We can survive the Social Security problem.
We cannot possibly survive spending five times what we take in via Medicare taxes and lying about interest cost will blow up in our face as well." Post
The federal government at some point will pull the rug out from under the states on Medicaid as the current path will force it to do so. Whether or not such rug-pulling will be voluntary or involuntary when the government is forced to make cuts remains to be seen. However, there is no question the trend is unsustainable. Something the local pro-Medicaid expansion forces wish to ignore. If you think you are seeing a Medicaid war now, wait until you expand Medicaid and then remove people from the program several years from now when the state is forced to do so.
$1 trillion v. $200 billion. Yes, Bobby, lets look at the statistics and then ask the question: "can we afford it? down the road. The problems with PERS and MPACT are created in no small part because the legislature in its infinite wisdom decided to expand benefits when the money was flowing like the River Jordan. However, the famine that visited the land of Israel did visit the budget and those two programs. Those arguing for more Medicaid benefits have learned nothing and forgotten everything.
7 comments:
Harrison makes a very important point in his column - a point that is keenly applicable to not only the Medicaid debate in MS, but to the overall healthcare issue nationally: Our healthcare ecosystem is functioning in such a way that we treat symptoms and diseases AFTER diagnosis, which costs significantly more (5x, 10x+) than preventative care. Diabetes alone accounts for almost 1/3 of the healthcare costs paid by Medicare. Diabetes, along with coronary artery disease -- two of the biggest cost drivers in MS and elsewhere -- are largely controllable and preventable by lifestyle choices. Until and unless we start directing resources to the prevention of these disease states, this healthcare horror movie will continue to run, and it will not end well. If we were to spend the current resources in our Medicaid program in the right way, we would not need additional funds, and we would probably save tens of millions of dollars of our current Medicaid allocation.

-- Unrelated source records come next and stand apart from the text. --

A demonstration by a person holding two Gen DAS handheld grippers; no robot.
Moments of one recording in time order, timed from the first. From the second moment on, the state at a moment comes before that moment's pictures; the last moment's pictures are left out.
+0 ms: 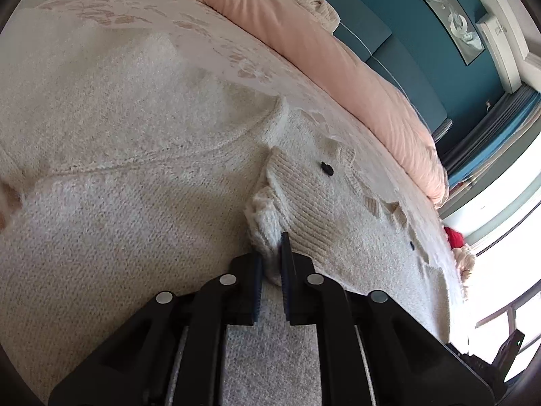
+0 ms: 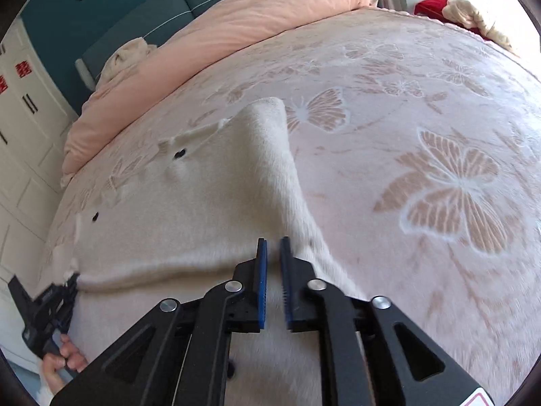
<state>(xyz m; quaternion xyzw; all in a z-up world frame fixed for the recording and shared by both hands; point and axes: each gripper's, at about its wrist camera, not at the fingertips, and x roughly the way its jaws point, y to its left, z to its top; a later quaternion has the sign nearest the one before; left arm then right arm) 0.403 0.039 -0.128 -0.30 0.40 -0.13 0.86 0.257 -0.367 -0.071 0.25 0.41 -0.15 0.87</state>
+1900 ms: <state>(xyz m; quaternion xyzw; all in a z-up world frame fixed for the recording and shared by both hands) 0.407 0.131 -0.105 -0.50 0.43 0.00 0.75 0.440 -0.289 -0.092 0.36 0.47 -0.04 0.81</state>
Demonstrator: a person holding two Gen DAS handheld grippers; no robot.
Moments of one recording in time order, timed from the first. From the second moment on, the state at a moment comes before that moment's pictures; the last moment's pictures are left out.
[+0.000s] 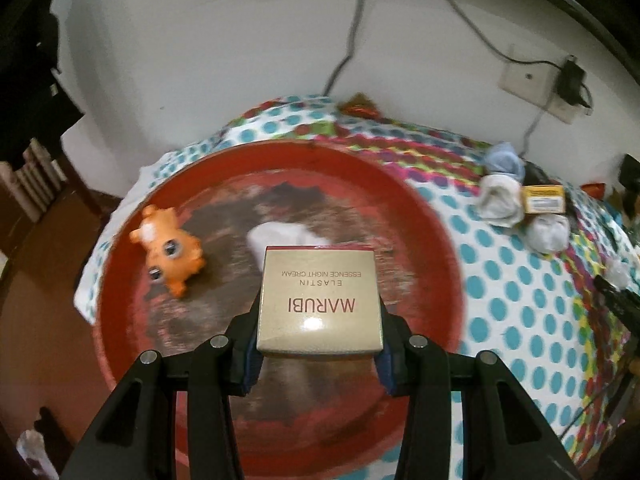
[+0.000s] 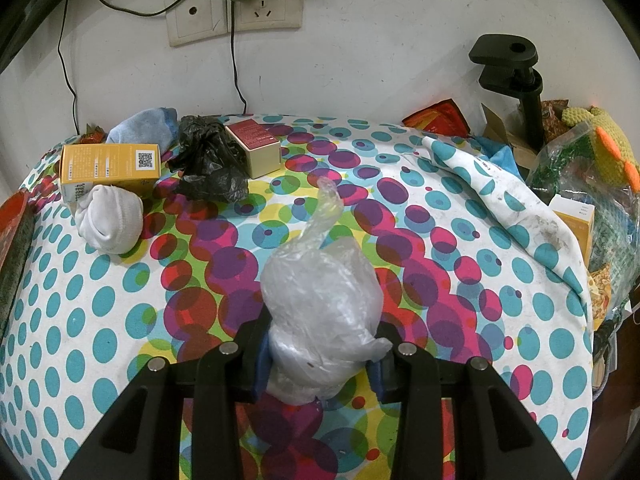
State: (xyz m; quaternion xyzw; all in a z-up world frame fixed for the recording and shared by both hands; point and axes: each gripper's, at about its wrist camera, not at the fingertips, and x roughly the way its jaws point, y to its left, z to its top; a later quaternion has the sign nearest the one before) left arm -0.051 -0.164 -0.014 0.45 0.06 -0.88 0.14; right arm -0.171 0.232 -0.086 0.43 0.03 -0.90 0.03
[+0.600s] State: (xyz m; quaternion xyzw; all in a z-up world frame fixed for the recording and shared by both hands) left arm -0.024 -0.245 -0.042 0.45 0.11 -0.86 0.20; right arm -0.171 0.233 -0.085 0.43 0.04 -0.90 0.03
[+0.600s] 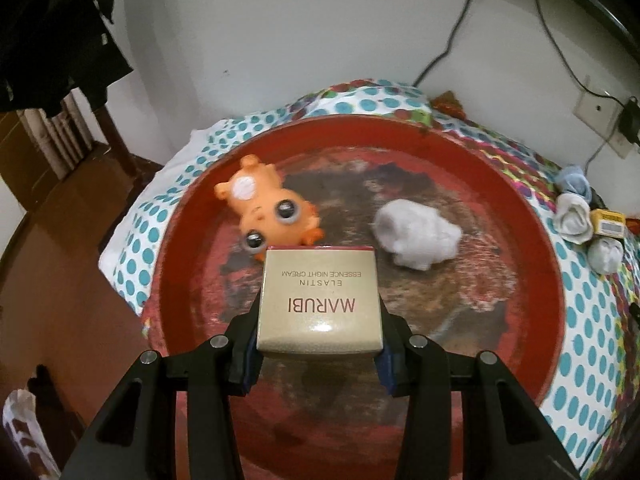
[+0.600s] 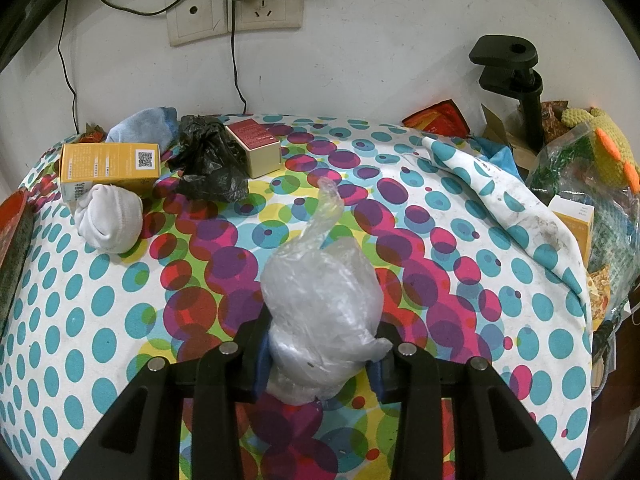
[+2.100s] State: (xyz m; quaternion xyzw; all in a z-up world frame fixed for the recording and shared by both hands) left arm -0.002 -0.282 -0.050 0.41 0.13 -0.88 0.21; right arm -0.184 0.237 -0.084 0.43 0.08 -0.90 0.01
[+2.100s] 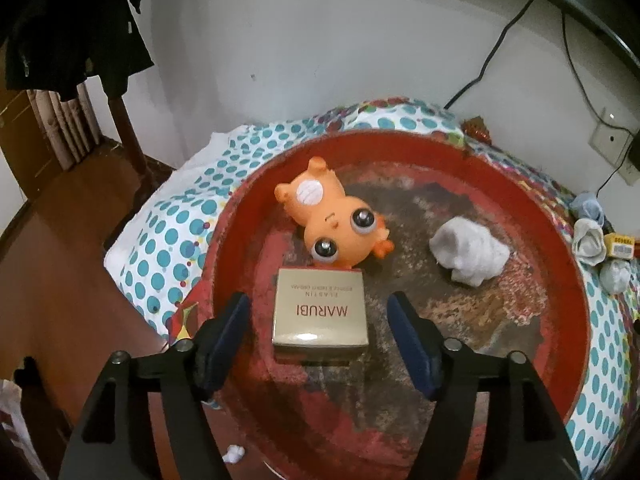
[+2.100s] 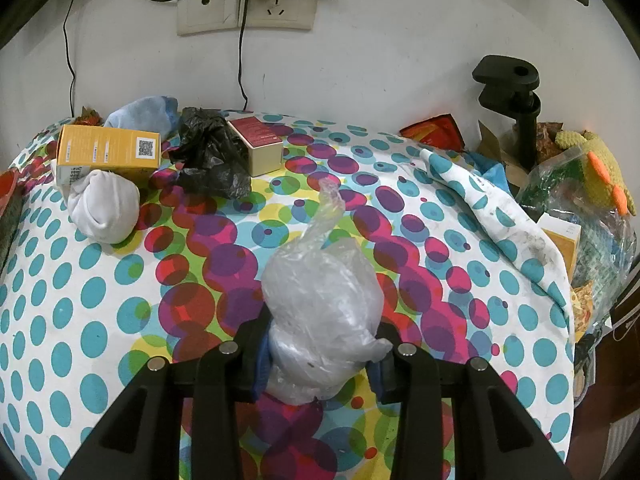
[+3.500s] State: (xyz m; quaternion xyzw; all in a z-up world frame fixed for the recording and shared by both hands) left arm 0.001 -0.281 -0.044 0.39 0.12 -0.89 0.20; right arm -0.100 0.087 -0.028 0.39 0.06 -0.91 0.13
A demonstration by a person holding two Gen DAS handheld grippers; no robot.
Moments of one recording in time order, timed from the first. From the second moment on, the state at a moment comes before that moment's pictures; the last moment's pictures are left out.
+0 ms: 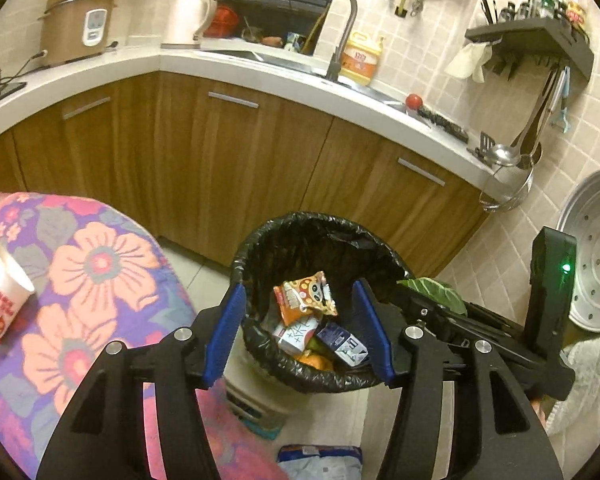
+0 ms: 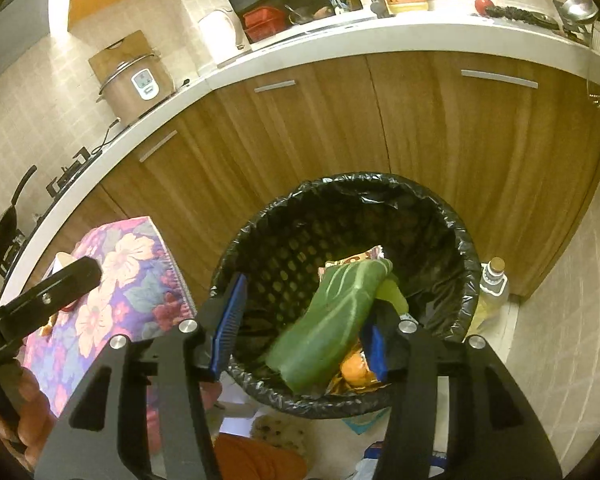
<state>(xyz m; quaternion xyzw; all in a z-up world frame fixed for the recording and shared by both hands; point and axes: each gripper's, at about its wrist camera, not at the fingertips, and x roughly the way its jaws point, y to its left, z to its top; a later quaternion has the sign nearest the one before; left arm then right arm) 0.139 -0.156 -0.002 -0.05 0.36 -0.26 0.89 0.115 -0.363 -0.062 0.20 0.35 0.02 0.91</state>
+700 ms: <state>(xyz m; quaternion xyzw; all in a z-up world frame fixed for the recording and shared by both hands) 0.090 -0.046 0.025 -0.09 0.30 -0.19 0.93 0.118 -0.304 -0.037 0.16 0.39 0.08 0.90</state>
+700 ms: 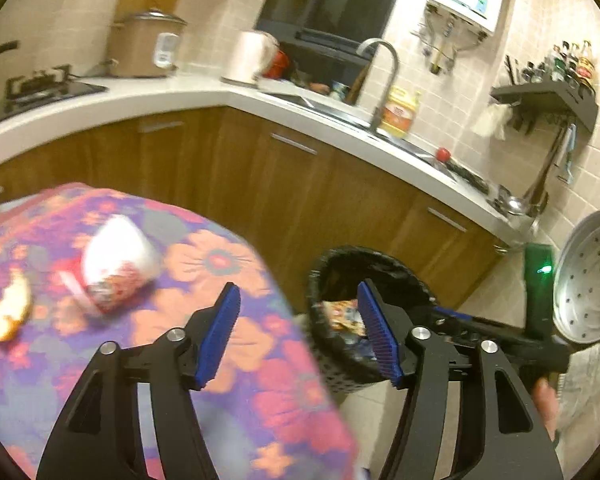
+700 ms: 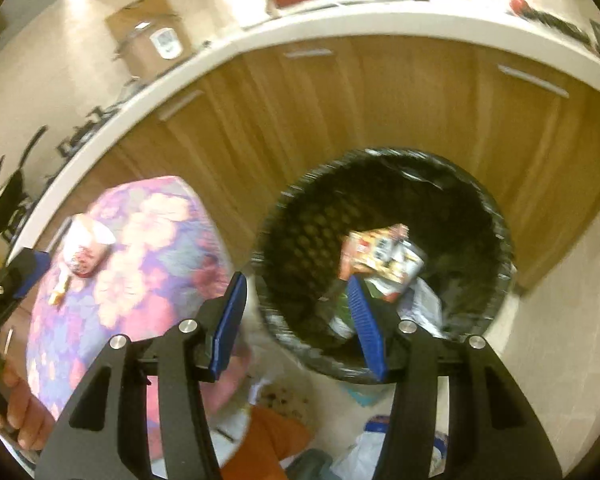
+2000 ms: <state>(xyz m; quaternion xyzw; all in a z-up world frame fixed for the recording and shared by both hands) 0.154 0.176 -0.054 -0.06 0.42 -0.04 0.91 0.191 -0.039 -0.013 0.10 0.40 0.17 0.89</state>
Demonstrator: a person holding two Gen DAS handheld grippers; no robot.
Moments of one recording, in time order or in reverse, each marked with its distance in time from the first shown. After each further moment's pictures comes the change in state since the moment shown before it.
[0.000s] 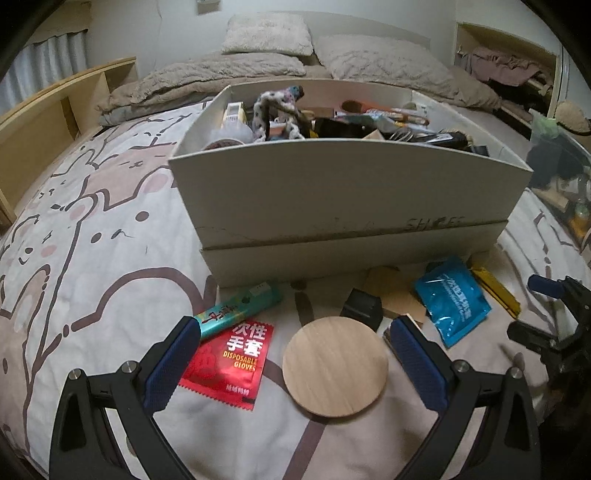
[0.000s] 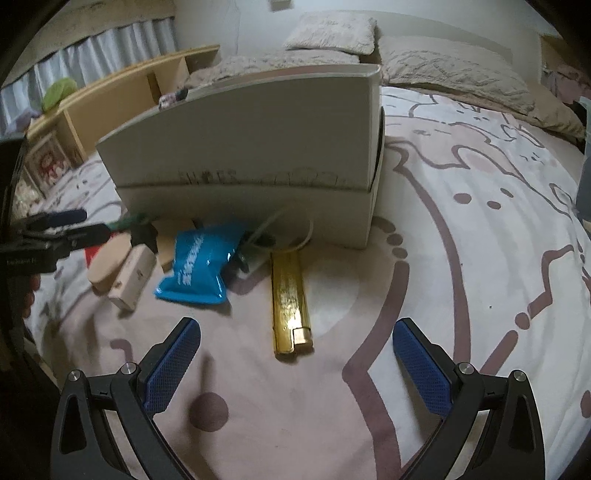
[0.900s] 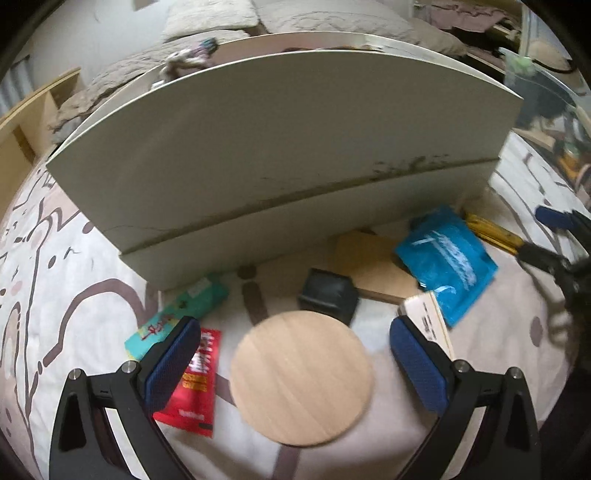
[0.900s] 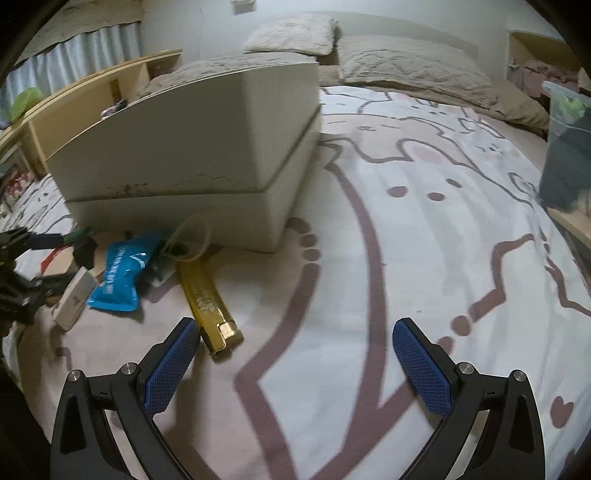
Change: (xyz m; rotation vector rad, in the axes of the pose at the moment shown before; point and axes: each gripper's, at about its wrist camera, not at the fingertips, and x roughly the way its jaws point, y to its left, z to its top) left arm 0.030 -0.029 -0.008 0.186 0.113 -0.090; right arm -0.002 -0.044 0.002 0.063 -0.021 -0.146
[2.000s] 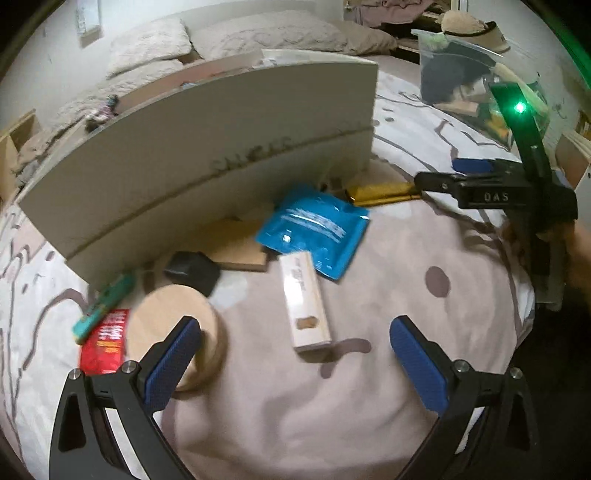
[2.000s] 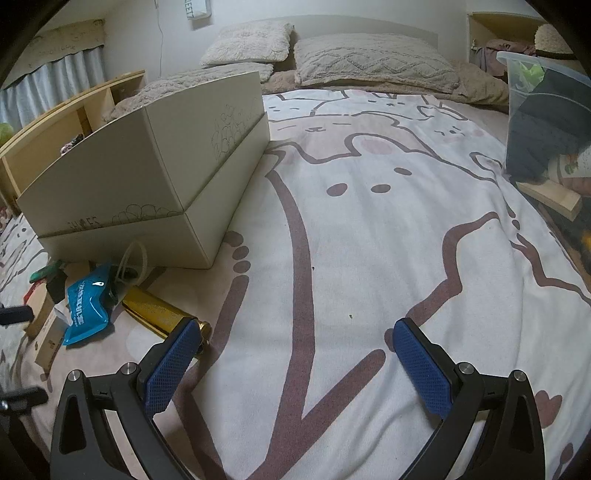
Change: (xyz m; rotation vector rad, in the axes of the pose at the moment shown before) left arm -0.033 -0.066 -0.031 0.143 -0.063 -0.161; right arm 0.000 -0.034 -0.001 0.113 -0.028 -0.055
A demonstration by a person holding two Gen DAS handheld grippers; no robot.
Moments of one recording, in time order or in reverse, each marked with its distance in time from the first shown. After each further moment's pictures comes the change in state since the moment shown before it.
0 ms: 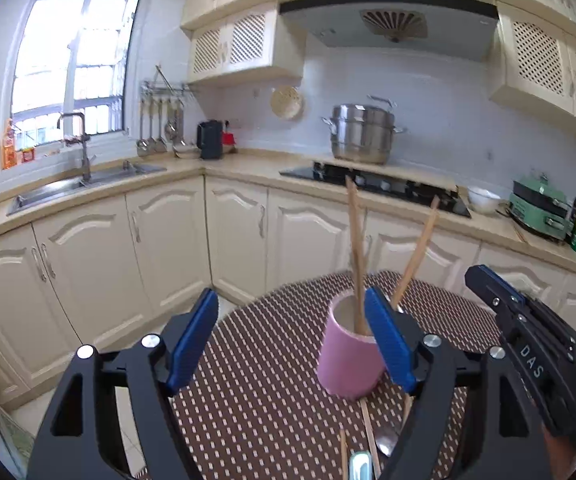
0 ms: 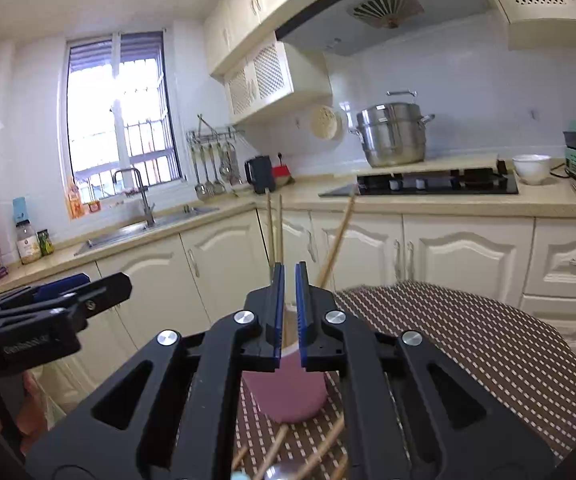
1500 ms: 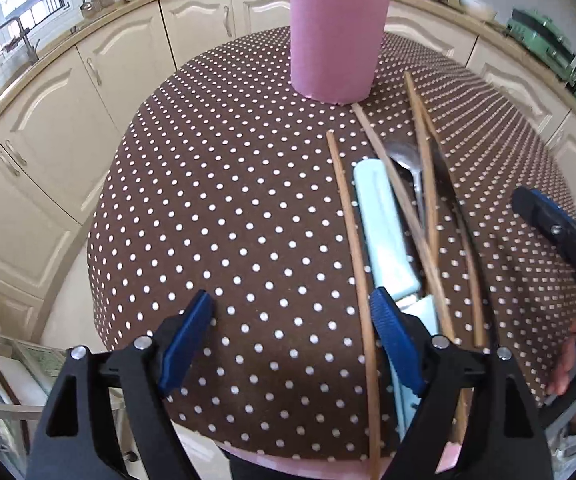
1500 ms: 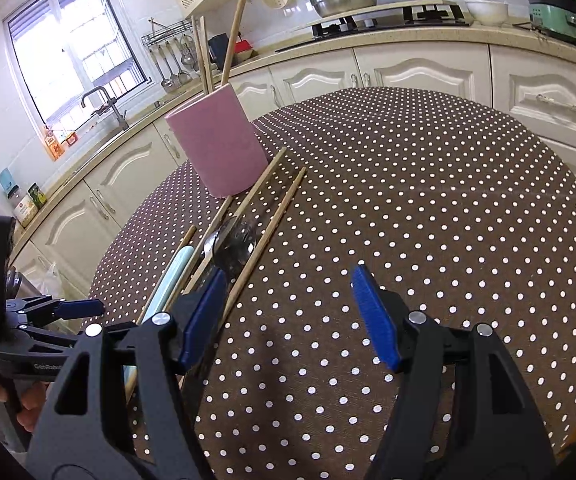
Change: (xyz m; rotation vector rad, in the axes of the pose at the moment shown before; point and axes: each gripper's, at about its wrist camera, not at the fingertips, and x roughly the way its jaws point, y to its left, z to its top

I fail to see why I should have to pay for "cashier's, construction workers and Cooks" when i offer my employees health insurance. All 126 of them, so why the hell do you want my taxes to pay for others employees and companies that don't provide? Maybe they should offer and we as a state don't have too.
If we would prevent illnesses we would not have to treat them. What a concept, 5:18.
That is one point I had not thought about. Any employers currently providing health insurance to those employees below the proposed income limit. Will they then terminate the insurance and dump them on Medicaid?
Of course, they will and will argue that if they increase their profits, they'll put more money into the economy and create jobs.
And, it will be a boon to the health care industry.
Obamacare would never have passed otherwise.
KF, the employer could not dump the "part" of his workforce that is below the proposed income limit. Employer would have to dump all coverage. Don't know if that is what you were meaning, but don't read it in your comment.
While I don't disagree at all with your competing statistics, and its hard to come to the defense of Harrison, I don't see the "personal anecdotes" you reference in your opening post.
An important point to remember is that Obamacare requires most employers to provide coverage for their workers or pay a tax penalty of the workers' wages of up to 8 percent. Also, small businesses are granted tax credits for worker health care expenditures, and will be benefitted by choices of insurance providers competing though the employer's state's health exchange. An employee provided insurance by his employer would not be eligible for the expanded Medicaid coverage. Arguably, the penalties paid by employers not providing health coverage pays for the expansion of Medicaid. Am I wrong???